Not even David Lean has used the desert to better effect. Craven's direction here is top-notch, and does a terrific job at conveying the isolation of his location and the helplessness of the whole situation. He takes his sweet time building up the mutant family's attack on the Carters, so that the tension almost becomes unbearable. By the last act, the film is less concerned about the heroes finding their way out of the desert, but about whether or not they are going to end up stooping to the level of their enemies. Of course, these themes of vengeance and family were covered by Craven before in "Last House on the Left", but this time around, he ensures that they will reach a wider audience by presenting them within the confines of a more straightforward genre film. The main factor that prevents this film from being superior to "Last House" are the villains, who are somewhat cartoonish and not quite as memorable as Krug & Company. However, they still do provide plenty of menace, and like the "Last House" gang, exude a certain likability when they're not acting vicious, especially Michael Berryman, who steals every scene he's in as the dim-witted Pluto. All in all, "The Hills Have Eyes" is an unforgettable experience and one of the best films of its kind. Even though videotape copies of "Hills" have been in the darkest depths of moratorium hell for years, every horror fan should go out of their way to check it out. Especially since we just don't get them like this any more...

Reviewed by Mr_Ectoplasma 9 / 10

Heavy On Atmosphere, Heavier On Brutality.

"The Hills Have Eyes" is personally one of my favorite horror films of the '70s era, I'd say this one is just below Tobe Hooper's "The Texas Chainsaw Massacre". I love the whole atmosphere the film gives off, and how brutal the film is. "The Hills Have Eyes" follows a normal American family on a camping trip who accidentally crash their station wagon and trailer in the middle of the California desert. The gang consists of Bob and Ethel, and their teenage children Bobby and Brenda, and their adult daughter Lynne and her husband and infant. Their father goes out for help, while the rest of them wait at the trailer, but they are unknowingly being watched by a family of cannibalistic mountain people that are hungry for flesh. As night falls, the clan of mountain-dwelling cannibals close in on the family, attacking their little safe-haven Airstream trailer, and begin to brutally slaughter each of them as they fight to save their lives.

One of the more memorable exploitation films from the 1970s, this gruesome little chiller is a nice addition to the list. Wes Craven, writer and director of this movie, does a great job at setting a mood, atmosphere, and having plenty of scary moments throughout. The desert in the film is eerie itself, it's such an empty and genuinely creepy landscape for a horror film to be set in. Along with this is the brutality factor - this is a harrowing little movie. The violence is shocking and strangely realistic, and it makes it more unsettling than it could have been. I can see why Mr. Craven has gone on to direct so many other successful horror films, such as "Scream" and "A Nightmare on Elm Street", because he's good at what he does.
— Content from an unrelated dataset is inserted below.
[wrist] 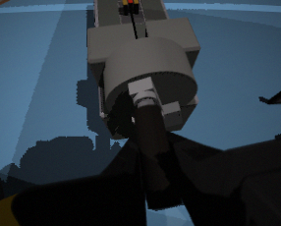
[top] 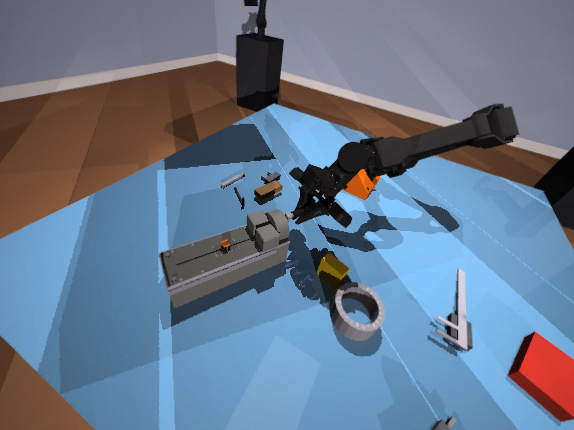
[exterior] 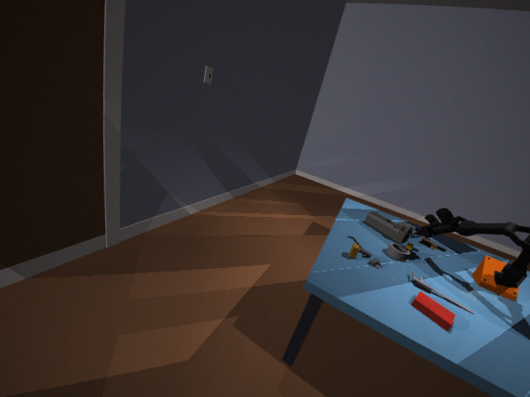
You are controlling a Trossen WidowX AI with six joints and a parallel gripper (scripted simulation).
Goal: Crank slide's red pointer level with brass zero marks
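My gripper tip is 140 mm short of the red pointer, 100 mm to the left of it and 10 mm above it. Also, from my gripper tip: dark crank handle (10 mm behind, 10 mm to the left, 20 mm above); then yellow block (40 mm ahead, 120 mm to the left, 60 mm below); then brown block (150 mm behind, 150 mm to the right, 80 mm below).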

The acting here isn't bad, we have Dee Wallace Stone ("E.T.", "Cujo"), but most of the other actors are unknowns, who give decent performances. Some of the acting was admittedly over the top and a little laughable at times, but what could you expect from a low-budget '70s horror flick? This film comes to a close in a rather odd way, fading out into a red screen. The ending was surely abrupt and I'm sure there were other, better ways to conclude the story. But, again, the rough abruptness is another addition to the movie's raw atmosphere and visceral quality. This isn't a pleasant movie, and I think anyone who has seen it can agree on that.

Bottom line - "The Hills Have Eyes" is one of the best horror/exploitation films to come from the '70s era. Not the best, but it is definitely close to it. It's brutal, raw, unsettling, and it made me uncomfortable. Any movie that has the power to do that must really have something going for it. Definitely worth a watch, it's a classic midnight-movie. One of my many personal favorites. If you like this, I'd also recommend Craven's debut picture, "Last House On The Left", which is also a visceral exploitation B-movie classic. 9/10.